> _Goal of the exercise_:
Transcribe each of the records below exactly, excluding all pictures.

> _The data_:
►
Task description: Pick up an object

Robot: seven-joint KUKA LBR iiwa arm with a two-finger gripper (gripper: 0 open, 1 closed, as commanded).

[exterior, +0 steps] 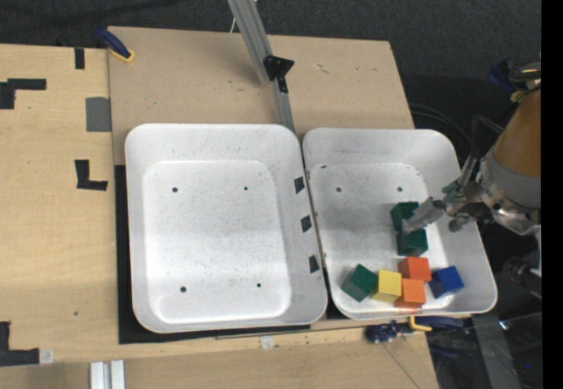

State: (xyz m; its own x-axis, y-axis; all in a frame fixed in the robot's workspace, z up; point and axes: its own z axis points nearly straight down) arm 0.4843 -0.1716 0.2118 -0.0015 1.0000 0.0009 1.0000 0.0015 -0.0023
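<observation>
- Gripper point(420, 216) low in right bin point(378, 145), at dark green block point(408, 229); fingers too blurred to tell open or closed, and no block seen between them
- Pick judged not yet done: nothing lifted; grasp and raise left
- Other blocks clustered near front wall: green point(358, 282), yellow point(388, 283), two orange point(413, 280), blue point(446, 281)
- Dark green block near right wall, orange just in front; tight on those sides
- Open floor behind and left; left bin point(215, 145) beside; straight up looks freest
</observation>
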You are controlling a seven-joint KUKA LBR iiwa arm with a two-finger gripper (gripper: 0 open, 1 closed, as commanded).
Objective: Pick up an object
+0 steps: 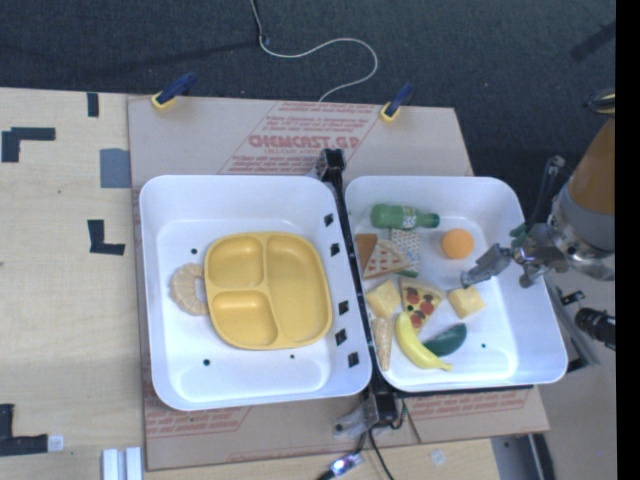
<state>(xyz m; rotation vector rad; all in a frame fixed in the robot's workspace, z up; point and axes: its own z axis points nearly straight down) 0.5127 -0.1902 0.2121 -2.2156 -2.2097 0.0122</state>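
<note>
We take this for a robotics lab. Two white bins (160,298) sit on a cardboard sheet (300,138) clamped at its far edge to a wooden bench (60,298) marked with black tape (100,238). A loose cable (320,48) trails over dark carpet (120,18), and the right bin holds toy food (420,340).

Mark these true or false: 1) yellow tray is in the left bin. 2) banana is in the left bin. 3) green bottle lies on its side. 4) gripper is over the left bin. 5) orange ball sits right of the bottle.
1) True: the yellow tray lies in the left bin.
2) False: the banana is in the right bin.
3) True: the green bottle lies flat.
4) False: the gripper is over the right bin.
5) True: the orange ball is right of the bottle, slightly lower.
</note>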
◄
> _Exercise response_:
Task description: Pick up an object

Robot: seven-joint KUKA LBR iiwa arm with a two-finger gripper (gripper: 0 open, 1 closed, as commanded).

[exterior, +0 steps] 

State: (xyz m; its own x-axis, y-axis; all in a frame fixed in the robot's workspace, z up; point and axes: its own z axis points nearly straight down) arm 0.4843 -0.1716 0.2118 -0.0015 1.0000 0.0009 1.0000 0.0015 -0.0023
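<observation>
- Gripper point(420, 216) low in right bin point(378, 145), at dark green block point(408, 229); fingers too blurred to tell open or closed, and no block seen between them
- Pick judged not yet done: nothing lifted; grasp and raise left
- Other blocks clustered near front wall: green point(358, 282), yellow point(388, 283), two orange point(413, 280), blue point(446, 281)
- Dark green block near right wall, orange just in front; tight on those sides
- Open floor behind and left; left bin point(215, 145) beside; straight up looks freest
</observation>
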You are controlling a seven-joint KUKA LBR iiwa arm with a two-finger gripper (gripper: 0 open, 1 closed, as commanded).
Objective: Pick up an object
+0 steps: 
<state>(xyz m; rotation vector rad; all in a frame fixed in the robot's workspace, z up; point and axes: its own z axis points nearly straight down) 0.5127 -0.1902 0.2121 -2.2156 -2.2097 0.0122</state>
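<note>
We take this for a robotics lab. Two white bins (160,298) sit on a cardboard sheet (300,138) clamped at its far edge to a wooden bench (60,298) marked with black tape (100,238). A loose cable (320,48) trails over dark carpet (120,18), and the right bin holds toy food (420,340).

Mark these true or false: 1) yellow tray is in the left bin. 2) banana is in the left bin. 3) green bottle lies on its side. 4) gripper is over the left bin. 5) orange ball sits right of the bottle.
1) True: the yellow tray lies in the left bin.
2) False: the banana is in the right bin.
3) True: the green bottle lies flat.
4) False: the gripper is over the right bin.
5) True: the orange ball is right of the bottle, slightly lower.
</note>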

No more output will be given for this exercise.